Alle analisi di fattibilità hanno lavorato, oltre al nostro Studio, vari professionisti di calibro internazionale, ciascuno specializzato nella sua area, dalla progettazione museale (Lord Cultural Resources di Londra e staff del Museo) alla dimensione architettonica (il progetto del MUSE verrà poi affidato all’arch. Renzo Piano), passando appunto per le analisi economiche e giuridiche curate dal nostro Team.

Erano anni in cui pensare un grande progetto era un ardimento possibile ! Occorrevano però un ottimo progetto; obiettivi chiari, attorno ai quali potesse formarsi il consenso ed una forte determinazione, che trovò nel direttore Lanzinger il deus ex machina.

Ed ecco la visione: progettare un nuovo Museo delle Scienze che diventasse

  • chiave di volta del sistema museale trentino, fondamentale per qualificare e completare l’offerta culturale,
  • centro culturale in grado di affiancarsi e supportare, nel medio-lungo termine, il cluster tecnologico locale
  • un museo integrato nel sistema turistico locale e
  • promotore dello sviluppo economico locale.

La promozione di un interesse diffuso alle materie scientifiche e la comunicazione di massa della scienza, integrano gli obiettivi primari di un Science center. I Centri della scienza sono luoghi ideali per imparare in modo informale ma organizzato, ed in ciò si caratterizzano rispetto alle altre formule (istituzionali) di diffusione del sapere scientifico.
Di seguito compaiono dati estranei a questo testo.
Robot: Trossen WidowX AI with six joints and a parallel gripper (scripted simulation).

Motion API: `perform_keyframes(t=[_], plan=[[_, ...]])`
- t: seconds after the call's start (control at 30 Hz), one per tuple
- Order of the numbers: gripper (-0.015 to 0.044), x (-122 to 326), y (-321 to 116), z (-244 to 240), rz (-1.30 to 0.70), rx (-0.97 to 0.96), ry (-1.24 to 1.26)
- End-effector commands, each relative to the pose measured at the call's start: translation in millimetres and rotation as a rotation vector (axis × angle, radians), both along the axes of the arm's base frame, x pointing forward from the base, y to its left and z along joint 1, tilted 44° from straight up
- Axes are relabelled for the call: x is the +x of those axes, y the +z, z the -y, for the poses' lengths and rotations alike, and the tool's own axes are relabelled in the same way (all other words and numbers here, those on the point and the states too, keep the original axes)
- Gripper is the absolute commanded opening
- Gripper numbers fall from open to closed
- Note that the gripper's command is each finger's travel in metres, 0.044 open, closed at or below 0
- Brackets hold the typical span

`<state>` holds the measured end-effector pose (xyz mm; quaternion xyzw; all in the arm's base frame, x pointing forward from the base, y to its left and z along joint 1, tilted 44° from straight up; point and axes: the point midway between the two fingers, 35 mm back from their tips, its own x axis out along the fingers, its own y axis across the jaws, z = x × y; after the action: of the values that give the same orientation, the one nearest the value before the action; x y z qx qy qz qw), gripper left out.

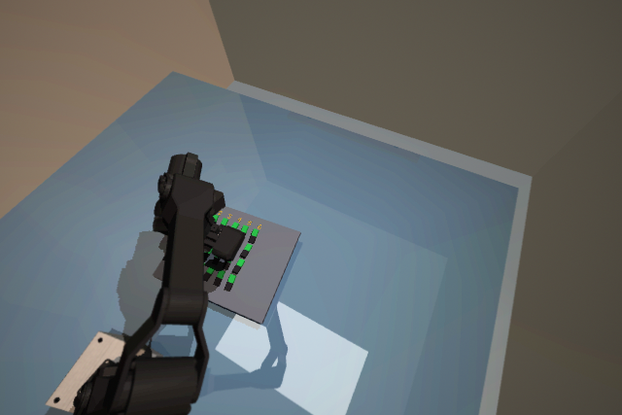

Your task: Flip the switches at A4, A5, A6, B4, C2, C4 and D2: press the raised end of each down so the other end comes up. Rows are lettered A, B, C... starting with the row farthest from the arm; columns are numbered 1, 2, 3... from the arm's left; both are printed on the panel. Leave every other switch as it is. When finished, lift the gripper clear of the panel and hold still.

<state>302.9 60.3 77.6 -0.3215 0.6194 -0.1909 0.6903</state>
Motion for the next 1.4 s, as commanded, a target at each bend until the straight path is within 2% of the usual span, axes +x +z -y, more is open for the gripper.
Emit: perform_keyframes(t=[0.0,0.63,1.37], plan=[[0.0000,0.0,-17.0,17.1,-0.034,-0.021,-0.010],[0.0000,3.7,-34.0,33.2,-0.033,-0.021,-0.010],[0.0000,3.7,-34.2,33.4,-0.033,-0.021,-0.010]])
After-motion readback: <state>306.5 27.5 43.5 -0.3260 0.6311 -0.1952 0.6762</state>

Il meccanismo di apprendimento porta a suscitare le attitudini scientifiche individuali e si sviluppa attraverso alcuni passaggi cruciali: stimolare la curiosità individuale, soddisfare il piacere di fare domande e di ricevere risposte, invitare alla sperimentazione, rendere partecipi gli altri di quanto si è imparato.

Il collegamento sistematico con il territorio e le realtà ivi operanti, fa sì che il Science Center entri a pieno titolo nel novero dei soggetti promotori dello sviluppo locale (estratto dal nostro Studio di fattibilità).
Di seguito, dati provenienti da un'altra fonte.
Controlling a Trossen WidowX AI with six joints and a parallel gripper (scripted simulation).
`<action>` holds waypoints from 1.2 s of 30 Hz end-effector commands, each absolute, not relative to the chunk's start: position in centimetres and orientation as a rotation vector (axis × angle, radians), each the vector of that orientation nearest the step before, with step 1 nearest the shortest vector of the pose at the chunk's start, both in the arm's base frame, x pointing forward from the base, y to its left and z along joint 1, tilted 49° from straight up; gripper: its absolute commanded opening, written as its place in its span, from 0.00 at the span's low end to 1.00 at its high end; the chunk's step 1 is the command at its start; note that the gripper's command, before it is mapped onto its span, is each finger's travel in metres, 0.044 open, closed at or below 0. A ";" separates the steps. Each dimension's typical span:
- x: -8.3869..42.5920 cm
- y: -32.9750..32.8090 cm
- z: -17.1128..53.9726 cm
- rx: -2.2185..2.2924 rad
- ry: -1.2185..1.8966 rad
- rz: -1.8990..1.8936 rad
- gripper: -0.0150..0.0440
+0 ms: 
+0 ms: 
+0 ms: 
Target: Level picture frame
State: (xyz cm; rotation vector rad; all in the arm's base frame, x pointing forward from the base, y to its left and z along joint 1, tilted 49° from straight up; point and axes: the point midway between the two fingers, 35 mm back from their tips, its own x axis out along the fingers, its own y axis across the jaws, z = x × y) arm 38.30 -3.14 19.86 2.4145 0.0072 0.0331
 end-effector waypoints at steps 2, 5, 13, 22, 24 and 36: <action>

La progettazione del MUSE partiva con l’Analisi di fattibilità del 2003 e il nuovo Museo veniva inaugurato dopo 10 anni, il 29 luglio 2013.

Oggi possiamo dire, con soddisfazione perché sentiamo il MUSE come una ‘creatura’ che abbiamo contribuito a generare, che gli obiettivi iniziali sono stati realizzati. Anzi, il grande successo misurato dalla qualità della produzione culturale e dall’affluenza di pubblico, dimostra come siano state superate le migliori aspettative!

Il MUSE è divenuto un soggetto di promozione della cultura scientifica ed al contempo ha cambiato il volto della città di Trento, determinandone la trasformazione in meta turistica attrattiva.

La storia del MUSE dimostra come una accurata progettazione estesa anche alla parte economico finanziaria, unita ad una visione e una leadership lungimiranti, siano cruciali per il successo duraturo di un progetto complesso e di grade respiro.